The Karnataka High Court on Friday re-issued a bailable arrest warrant against liquor baron Vijay Mallya for allegedly violating an undertaking by him and his firms not to transfer their equity shares in United Breweries Holdings Limited (UBHL) to British spirits company Diageo Plc.
A Division bench, comprising Justices B S Patil and B V Nagarnathna extended the returnable date of the warrant to June 1 and raised the bail amount to Rs 50 lakh for executing the bond.
The next hearing has been posted for June 1.
On January 27, a division bench comprising Justices Jayant Patel and Aravind Kumar had issued a bailable warrant, which was returnable by February 17 on executing a bond of Rs one lakh after Mallya failed to personally appear before it despite his counsel communicating the court’s two orders in this regard.
The banks which lended to the fugitive businessman had accused him of violating the undertaking given by him and his companies, including the now defunct Kingfisher Airlines not to transfer their equity shares in UBL after the Debt Recovery Tribunal (DRT) restrained Standard Chartered Bank, with which the shares had been pledged, from handing over the same to Diageo Plc.
On December 2 last, Justice Vineet Kothari of the High Court had rejected Mallya’s application for recalling its order summoning him for allegedly violating the undertaking.
DRT, in its order last year, had restrained Standard Chartered Bank from transferring to Diageo Plc or anyone else the equity shares of UBL pledged by Mallya and his son Siddharth with the bank.

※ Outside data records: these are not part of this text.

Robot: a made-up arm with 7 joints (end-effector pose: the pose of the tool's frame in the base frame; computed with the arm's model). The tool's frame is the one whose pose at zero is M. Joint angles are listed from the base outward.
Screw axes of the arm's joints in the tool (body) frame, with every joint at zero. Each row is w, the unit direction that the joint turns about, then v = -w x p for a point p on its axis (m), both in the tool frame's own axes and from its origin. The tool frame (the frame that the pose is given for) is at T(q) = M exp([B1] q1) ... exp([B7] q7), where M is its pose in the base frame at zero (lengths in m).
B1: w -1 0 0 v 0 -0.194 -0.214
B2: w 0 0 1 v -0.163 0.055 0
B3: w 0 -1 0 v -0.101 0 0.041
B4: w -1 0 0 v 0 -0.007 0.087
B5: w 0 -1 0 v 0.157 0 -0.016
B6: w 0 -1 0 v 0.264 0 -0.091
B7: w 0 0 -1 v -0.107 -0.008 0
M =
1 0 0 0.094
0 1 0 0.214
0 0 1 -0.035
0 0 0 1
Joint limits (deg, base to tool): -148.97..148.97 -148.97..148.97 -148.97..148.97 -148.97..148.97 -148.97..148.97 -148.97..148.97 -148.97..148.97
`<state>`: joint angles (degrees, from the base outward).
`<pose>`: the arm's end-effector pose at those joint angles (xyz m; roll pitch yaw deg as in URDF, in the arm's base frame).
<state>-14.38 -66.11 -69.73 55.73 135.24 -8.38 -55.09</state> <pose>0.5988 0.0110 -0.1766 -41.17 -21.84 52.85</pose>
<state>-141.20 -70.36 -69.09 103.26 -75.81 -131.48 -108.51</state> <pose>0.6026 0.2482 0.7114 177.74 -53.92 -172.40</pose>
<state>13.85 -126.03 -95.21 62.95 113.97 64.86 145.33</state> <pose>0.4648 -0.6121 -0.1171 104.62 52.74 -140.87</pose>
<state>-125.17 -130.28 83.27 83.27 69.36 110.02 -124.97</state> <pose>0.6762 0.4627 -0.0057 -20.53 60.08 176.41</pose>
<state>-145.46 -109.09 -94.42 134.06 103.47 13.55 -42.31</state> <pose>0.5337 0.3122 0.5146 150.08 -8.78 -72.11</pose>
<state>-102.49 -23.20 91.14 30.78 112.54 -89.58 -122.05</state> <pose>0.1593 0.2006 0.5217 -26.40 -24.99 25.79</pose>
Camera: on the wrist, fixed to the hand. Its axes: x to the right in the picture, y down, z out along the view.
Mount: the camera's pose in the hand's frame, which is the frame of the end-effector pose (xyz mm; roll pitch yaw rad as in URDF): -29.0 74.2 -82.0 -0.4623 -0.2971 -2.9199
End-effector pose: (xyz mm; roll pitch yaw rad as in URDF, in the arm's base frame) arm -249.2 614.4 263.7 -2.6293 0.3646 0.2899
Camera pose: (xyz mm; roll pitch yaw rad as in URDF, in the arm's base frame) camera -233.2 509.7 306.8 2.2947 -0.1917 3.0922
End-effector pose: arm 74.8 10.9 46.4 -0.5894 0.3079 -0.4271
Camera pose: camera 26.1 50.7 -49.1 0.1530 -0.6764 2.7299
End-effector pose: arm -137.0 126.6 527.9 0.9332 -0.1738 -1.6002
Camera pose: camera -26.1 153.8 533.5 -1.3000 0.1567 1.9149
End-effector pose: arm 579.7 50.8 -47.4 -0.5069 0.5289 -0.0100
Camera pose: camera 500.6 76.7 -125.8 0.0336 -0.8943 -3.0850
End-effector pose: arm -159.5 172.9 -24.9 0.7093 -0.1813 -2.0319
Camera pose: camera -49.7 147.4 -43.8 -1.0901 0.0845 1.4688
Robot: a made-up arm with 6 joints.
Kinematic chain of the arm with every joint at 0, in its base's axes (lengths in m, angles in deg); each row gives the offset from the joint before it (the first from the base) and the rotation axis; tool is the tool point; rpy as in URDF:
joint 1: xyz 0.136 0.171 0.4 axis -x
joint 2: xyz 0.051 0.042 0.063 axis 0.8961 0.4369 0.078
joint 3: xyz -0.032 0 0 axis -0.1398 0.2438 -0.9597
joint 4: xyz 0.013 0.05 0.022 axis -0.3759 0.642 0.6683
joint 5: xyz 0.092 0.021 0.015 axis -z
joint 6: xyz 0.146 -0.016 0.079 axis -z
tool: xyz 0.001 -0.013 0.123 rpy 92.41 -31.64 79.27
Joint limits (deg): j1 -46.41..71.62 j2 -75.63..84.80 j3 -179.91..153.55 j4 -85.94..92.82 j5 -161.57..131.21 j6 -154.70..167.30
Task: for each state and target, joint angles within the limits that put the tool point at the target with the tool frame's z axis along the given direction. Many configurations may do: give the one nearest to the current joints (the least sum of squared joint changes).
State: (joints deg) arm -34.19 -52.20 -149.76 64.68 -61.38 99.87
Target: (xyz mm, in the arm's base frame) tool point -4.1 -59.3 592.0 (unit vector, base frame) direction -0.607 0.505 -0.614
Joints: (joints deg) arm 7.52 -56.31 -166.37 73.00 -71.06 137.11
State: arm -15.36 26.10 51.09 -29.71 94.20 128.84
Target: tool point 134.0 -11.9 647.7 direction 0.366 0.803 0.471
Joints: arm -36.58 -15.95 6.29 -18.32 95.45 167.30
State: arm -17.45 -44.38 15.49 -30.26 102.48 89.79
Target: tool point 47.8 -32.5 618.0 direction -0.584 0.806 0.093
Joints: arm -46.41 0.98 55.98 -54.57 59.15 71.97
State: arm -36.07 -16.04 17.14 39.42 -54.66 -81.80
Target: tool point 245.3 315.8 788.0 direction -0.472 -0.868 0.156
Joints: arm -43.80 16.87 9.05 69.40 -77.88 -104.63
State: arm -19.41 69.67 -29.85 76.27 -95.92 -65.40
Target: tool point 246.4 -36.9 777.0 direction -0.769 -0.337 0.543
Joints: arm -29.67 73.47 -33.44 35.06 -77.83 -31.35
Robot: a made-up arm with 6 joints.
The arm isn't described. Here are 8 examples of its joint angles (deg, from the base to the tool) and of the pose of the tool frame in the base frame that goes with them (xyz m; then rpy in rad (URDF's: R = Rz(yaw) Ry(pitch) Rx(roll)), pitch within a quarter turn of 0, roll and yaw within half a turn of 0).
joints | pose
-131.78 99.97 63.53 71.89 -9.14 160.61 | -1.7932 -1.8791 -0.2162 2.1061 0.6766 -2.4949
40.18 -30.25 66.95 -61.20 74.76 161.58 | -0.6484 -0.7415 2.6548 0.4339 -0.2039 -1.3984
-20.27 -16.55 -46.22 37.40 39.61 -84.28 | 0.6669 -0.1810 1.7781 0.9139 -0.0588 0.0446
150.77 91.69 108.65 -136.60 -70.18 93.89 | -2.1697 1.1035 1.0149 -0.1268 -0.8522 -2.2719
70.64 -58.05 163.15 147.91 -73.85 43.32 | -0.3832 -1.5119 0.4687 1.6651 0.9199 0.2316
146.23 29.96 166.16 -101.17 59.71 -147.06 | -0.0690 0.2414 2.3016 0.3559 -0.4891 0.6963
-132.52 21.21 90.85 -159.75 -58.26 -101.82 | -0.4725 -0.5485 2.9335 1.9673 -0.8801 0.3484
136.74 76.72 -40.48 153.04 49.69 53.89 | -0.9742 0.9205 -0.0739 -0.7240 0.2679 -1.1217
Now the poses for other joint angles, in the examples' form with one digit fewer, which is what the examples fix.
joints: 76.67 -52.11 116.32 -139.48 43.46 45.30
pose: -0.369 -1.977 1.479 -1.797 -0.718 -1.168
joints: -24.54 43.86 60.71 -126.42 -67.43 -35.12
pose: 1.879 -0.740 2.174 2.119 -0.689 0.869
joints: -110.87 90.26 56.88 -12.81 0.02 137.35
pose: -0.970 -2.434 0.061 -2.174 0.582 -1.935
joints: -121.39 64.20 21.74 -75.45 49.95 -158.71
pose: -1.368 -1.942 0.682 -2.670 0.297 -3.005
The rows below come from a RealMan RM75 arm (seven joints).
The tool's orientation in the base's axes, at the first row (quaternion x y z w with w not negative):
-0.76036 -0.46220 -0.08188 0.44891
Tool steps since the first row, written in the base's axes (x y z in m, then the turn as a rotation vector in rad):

In their plea the banks had alleged that despite the earlier order by DRT, Standard Chartered Bank was in the process of transferring the equity shares to Diageo Plc.
Diageo Plc, the world’s largest spirits maker, which acquired control of United Spirits (USL) in 2012, had issued a guarantee to Standard Chartered Bank for a USD 135 million (around Rs 877 crore) loan to Watson Limited, a firm linked to Mallya, to release certain UBHL shares that were to be acquired as part of the deal.
The company, in a statement earlier, had said the risk had arisen due to default by Watson in May and DRT preventing sale or any other transfer of such UBHL shares in June as part of the enforcement process pending further orders following the petition by the bankers.
The banks had contended that the very pledging of the shares by Mallya was illegal.
On January 19, DRT had ordered banks to start the process of recovering Rs 6,203 crore at annual interest rate of 11.5 per cent from Mallya and his companies including UBHL in the Kingfisher Airlines case.
On January 24, CBI had filed a charge sheet in connection with IDBI loan default case involving the defunct airlines in which its promoter Mallya is a wanted accused.
The agency had named nine people whom it arrested on January 23, leaving out Mallya as he is yet to be arrested.
Mallya had left the country on March 2 and is in the UK.
He has been declared a proclaimed offender by a special PMLA court in Mumbai on a plea by the Enforcement Directorate In connection with its money laundering probe against him in the alleged bank loan default case.